The current panic over “white replacement theory,” and critical race theory; the panic over transgender people; the widespread and clearly racist attack on voting rights; and all the issues that drive ideological divides ever deeper are now visible in the very Burned-Over District that once was so hospitable to progressive social causes like abolition and women’s rights.

A sign in a yard on the Savannah-South Butler Road.

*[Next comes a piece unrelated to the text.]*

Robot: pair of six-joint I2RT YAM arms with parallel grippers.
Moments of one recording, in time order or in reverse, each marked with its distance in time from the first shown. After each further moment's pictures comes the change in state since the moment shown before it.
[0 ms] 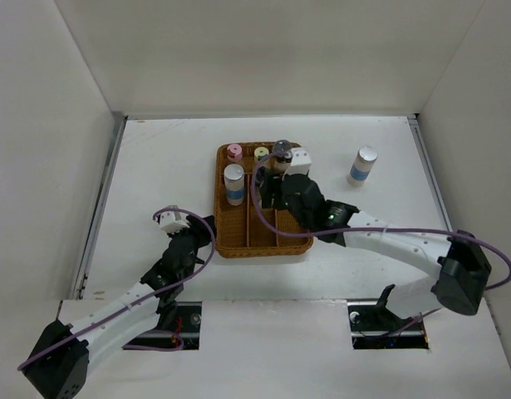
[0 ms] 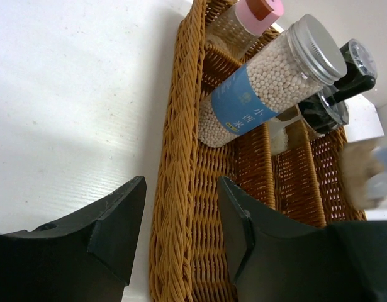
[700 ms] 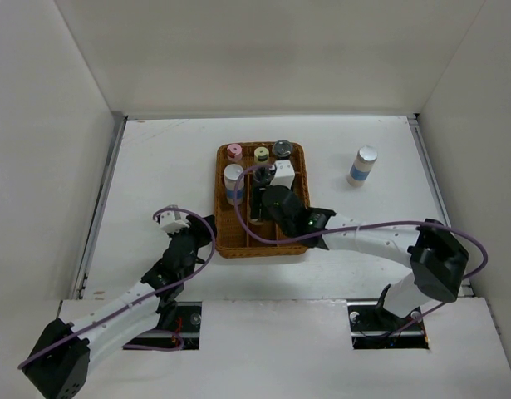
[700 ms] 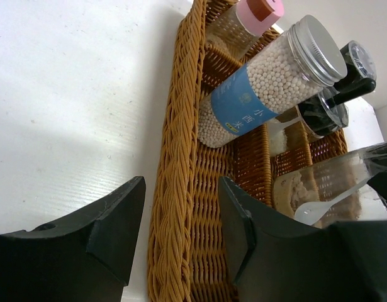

Given the venom, I find myself looking back to those equally divisive decades before the Civil War, looking back to the tiny village of South Butler and wondering if we could find some of that magic again, some of what prompted Samuel Ward and Antoinette Brown to find reasons for hope there. As Ward put it in his autobiography,

“[South Butler] people were honest, straightforward, God-fearing descendants of New England Puritans. Living in the interior of the State, apart from the allurements and deceptions of fashion, they felt at liberty to hear, judge, and determine for themselves, and to act in accordance with what the Bible, as they understood it, demanded of them.”

Ward celebrated what he felt to be the signal difference between South Butler and most of the rest of the United States:

“The manly courage they showed, in calling and sustaining and honouring as their pastor a black man, in that day, in spite of the too general Negro-hate everywhere rife (and as professedly pious as rife) around them, exposing them as it did to the taunts, scoffs, jeers, and abuse of too many who wore the cloak of Christianity–entitled them to what they will ever receive, my warmest thanks and kindest love.”

Compare that with Antoinette’s comment on South Butler in a November 1854 edition of the New York Daily Tribune:

“South Butler is a little village noted for its variety of religious views and denominations, and for its independent canvassing of all mooted opinions. As a retired spot for an inexperienced preacher to do good and get good, to think carefully and speak freely, it has fully met my expectations.”

Samuel Ringgold Ward, Antoinette Brown Blackwell, L. C. Lockwood, Gerrit Smith are people whose lives and work left a light that still shines, however dimly, in the Burned-Over District.

 

 

David DeVries retired from Cornell University where he served as associate dean for undergraduate education in the College of Arts and Sciences. He has a life-long fascination with the Finger Lakes and western New York, particularly its nineteenth century history as the so-called “Burned-Over District.” This fascination stems partly from the fact that his mother’s family had settled in South Butler and the Wolcott area in the first decade of the nineteenth century. This piece is adapted from a longer work entitled “Reading the Slates,” a cultural memoir.